The casting of shade and shadows in a paraline drawing enhances our perception of the three-dimensional nature of volumes and masses and articulates their spatial relationships. In addition, the tonal values used in rendering shades and shadows can help differentiate between vertical, horizontal, and sloping planes. For the basic concepts and terminology of shade and shadows, refer back to Chapter 6.
It is convenient to visualize the three-dimensional relationships between light rays, shade lines, and cast shadows in paraline views because they are pictorial in nature and display the three major spatial axes simultaneously. In addition, parallel light rays and their bearing directions remain parallel in a paraline drawing.
In order to construct shade and shadows, it is necessary to assume a source and direction of light. Deciding on a direction of light is a problem in composition as well as communication. Remember that cast shadows should clarify rather than confuse the nature of the forms and their spatial relationships. The lower the angle of light, the deeper the shadows; the steeper the angle, the shallower the shadows. In any case, the resulting shadow patterns should not conceal more than they reveal about the forms being depicted.
Occasionally it may be desirable to determine the actual conditions of light, shade, and shadow. For example, when studying the effects of solar radiation and shadow patterns on thermal comfort and energy conservation, it is necessary to construct shades and shadows using the actual sun angles for specific times and dates of the year.
For ease of construction, the bearing direction of the light rays is often parallel with the picture plane and emanates from either the observer’s left or right. Consequently, the altitude of the light rays appears true in the drawing and their bearing direction remains horizontal. While the desired depth of shadows should determine the altitude of the light rays, we often use 30°, 45°, or 60° angles because of their convenience when drafting with 45° and 30°/60° triangles.
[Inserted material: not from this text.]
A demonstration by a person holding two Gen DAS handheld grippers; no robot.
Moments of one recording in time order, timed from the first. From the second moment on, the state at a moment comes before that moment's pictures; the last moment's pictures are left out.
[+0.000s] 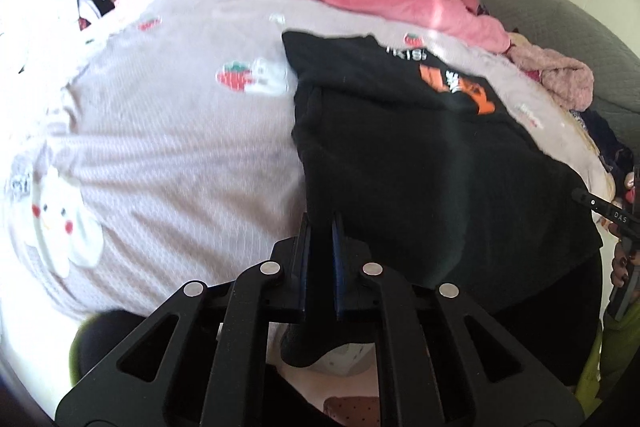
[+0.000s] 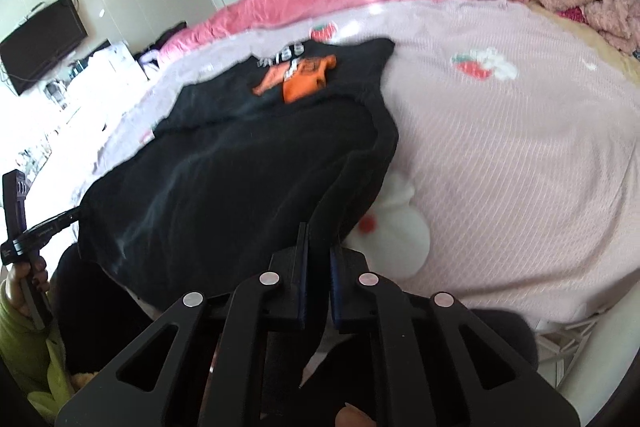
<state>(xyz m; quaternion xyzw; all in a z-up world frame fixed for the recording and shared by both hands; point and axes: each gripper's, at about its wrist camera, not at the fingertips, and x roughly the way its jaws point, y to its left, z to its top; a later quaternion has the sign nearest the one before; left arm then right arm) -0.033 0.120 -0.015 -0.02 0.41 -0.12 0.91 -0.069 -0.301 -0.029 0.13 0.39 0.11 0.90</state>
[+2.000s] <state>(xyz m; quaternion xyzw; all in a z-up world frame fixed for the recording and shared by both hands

We can construct a rectangular prism to discern the direction of shadows cast by vertical and horizontal lines parallel to the major axes of a paraline drawing. From the apex of a vertical shade line, draw the direction of the light rays to meet the shadow cast by the line on a horizontal surface in the bearing direction of the light. This is the volumetric diagonal of the prism. Then construct the remaining edges of the prism parallel to the major axes of the paraline drawing.
Each of the upper horizontal edges casts onto a vertical face to which it is perpendicular a shadow in the direction of the diagonal of the face. Each casts onto a parallel vertical face a shadow that is parallel to itself.
3D modeling software typically includes the ability to specify the direction of sunlight according to the hour of the day and the time of the year, and to cast shade and shadows automatically in both paraline and perspective views. This feature can be especially useful in the schematic design phase to study the form of a building or the massing of a building complex on a site and to evaluate the impact of the shadows they cast on adjacent buildings and outdoor areas.
The digital technique for determining what surfaces are in shade and the shapes of the shadows cast in a three-dimensional image or scene is referred to as ray casting. While efficient and useful for preliminary design studies, ray casting does not take into account the way the light rays from an illuminating source are absorbed, reflected, or refracted by the surfaces of forms and spaces.
Construct the shade and shadows for the structure described in the paraline view below. Assume the parallel light rays of the sun have an altitude of 45° and a bearing direction to the right and parallel to the picture plane.
For more practice, assume the same direction of light rays and construct shade and shadows for the structure described in Exercise 7.4.